Alternatively, the output means may be configured to directly detect the force acting on the wire 38 and display the elongation of the wire.

It should be noted that the present invention is not limited to these embodiments, and can be modified in various ways. The servo system has excellent responsiveness and a comparison circuit that compares the detection signal and input signal of the input signal and sends a control signal to the control means so that the difference between the input signal and output signal is within an allowable range. You can also.

(Effects of the Invention) As detailed above, in the pneumatic actuator of the present invention, the detection detects the relative displacement between the two closing members that seal and join the openings at both ends of the tubular body into the internal cavity of the tubular body. By arranging the means, the axial length of the actuator can be accurately known without considering the hysteresis characteristics in the tubular body or the braided reinforcement structure of rubber or rubber-like elastic material, making the actuator easy to position. be able to. Furthermore, since a damper function can be added, there is no need to consider various problems caused by the compressibility of air, making it suitable as an actuator for use in precision equipment assembly work.

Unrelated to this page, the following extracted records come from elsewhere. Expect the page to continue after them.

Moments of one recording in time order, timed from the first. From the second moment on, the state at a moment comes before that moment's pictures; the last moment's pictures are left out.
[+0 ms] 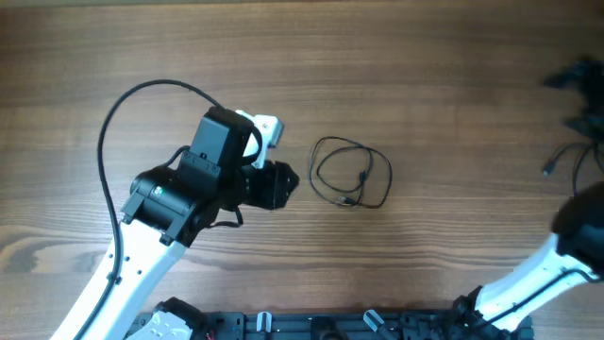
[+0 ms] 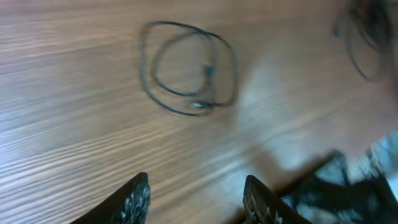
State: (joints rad) left arm -0.50 1.18 1.17 -0.97 0.27 -0.37; right arm -0.54 2.05 1.99 -1.37 -0.48 0.10
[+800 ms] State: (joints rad) left arm -0.43 1.18 1.17 -1.14 0.05 -0.62; right arm 0.53 2.05 1.71 -1.48 -0.17 -0.10
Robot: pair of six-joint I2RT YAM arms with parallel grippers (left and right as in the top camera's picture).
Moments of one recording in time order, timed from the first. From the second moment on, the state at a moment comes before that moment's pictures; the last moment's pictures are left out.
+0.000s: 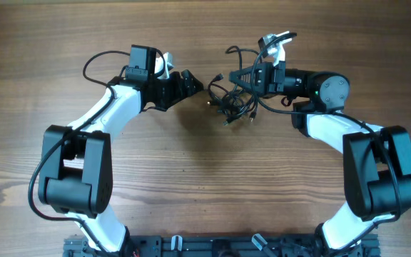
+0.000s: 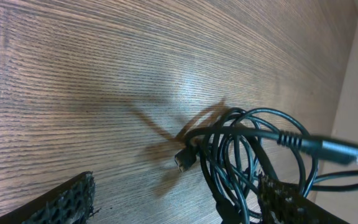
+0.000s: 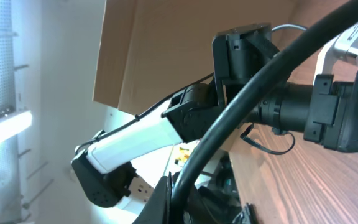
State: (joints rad) left arm -0.20 1.89 1.17 -0.32 0.58 -0.57; right arm 0.17 1.84 0.87 1.58 -1.30 1.86
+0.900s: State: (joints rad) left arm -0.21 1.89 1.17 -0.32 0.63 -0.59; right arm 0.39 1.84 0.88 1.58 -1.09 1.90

Furthermore, since the detection means is disposed within the internal cavity, less compressed air is required to drive the actuator, which has the advantage of reducing running costs.

[Brief explanation of the drawing]

fal in figure m1 is a partially sectional front view showing one embodiment of the pneumatic actuator of the present invention, and fbl in FIG. Figure 1 (cl is the first
A schematic M diagram showing the output of the detection means shown at fbl in the figure; FIG. 2(a) is a partially sectional front view showing another embodiment of the pneumatic actuator of the invention; (bl and let are diagrams showing the configuration of the detection means and its output shown in (al) of FIG. 2, FIG. 3 is a partial cross-sectional view of another embodiment of the pneumatic actuator of the present invention, 1@45 is a route diagram showing a drive device using the pneumatic actuator of the present invention, and Figure 5 is a partially sectional front view showing a conventional pneumatic actuator. 1... Tubular Body 2... Braided reinforcement structure 3
... Closing member 4 ... Caulking cap 5.
... Nipple 6 ... Hole 7 ... Internal cavity
8... Connection hole 9... Fitting 10... Pneumatic actuator 12...
Support member 14... Insertion member 16... Accommodation part 18... Output''/l, element 18a...
Light source 18b...Condensing lens 20...Detection element 22...Receiver ytJ element 24...Guide 26...Lead wire 28...Output means 30...Support wall 80a...Sealing means 8
2... Coil 84... Hydraulic oil 86...
Fixed part 88...Wire 40...Support column 42...Pulley

Claims (1)

[Claims] 1. Rubber or rubber whose outer periphery is reinforced with a braided reinforcing structure using organic or inorganic high tensile strength fibers as tensile reinforcement elements, and whose openings at both ends are sealed and bonded with a closing member having a connection hole on at least one side. A tubular body made of a shaped elastic material, an insertion member provided on one closing member and extending into the internal cavity of the tubular body, and an insertion member provided on the other closure member that accommodates the insertion member so as to be freely inserted and allows displacement of the insertion member. and an output means that outputs the relative displacement between both closing members based on the detection signal from the detection means, and expands and deforms in diameter in the axial direction by supplying and discharging pressurized fluid. A pneumatic actuator characterized by generating contraction force.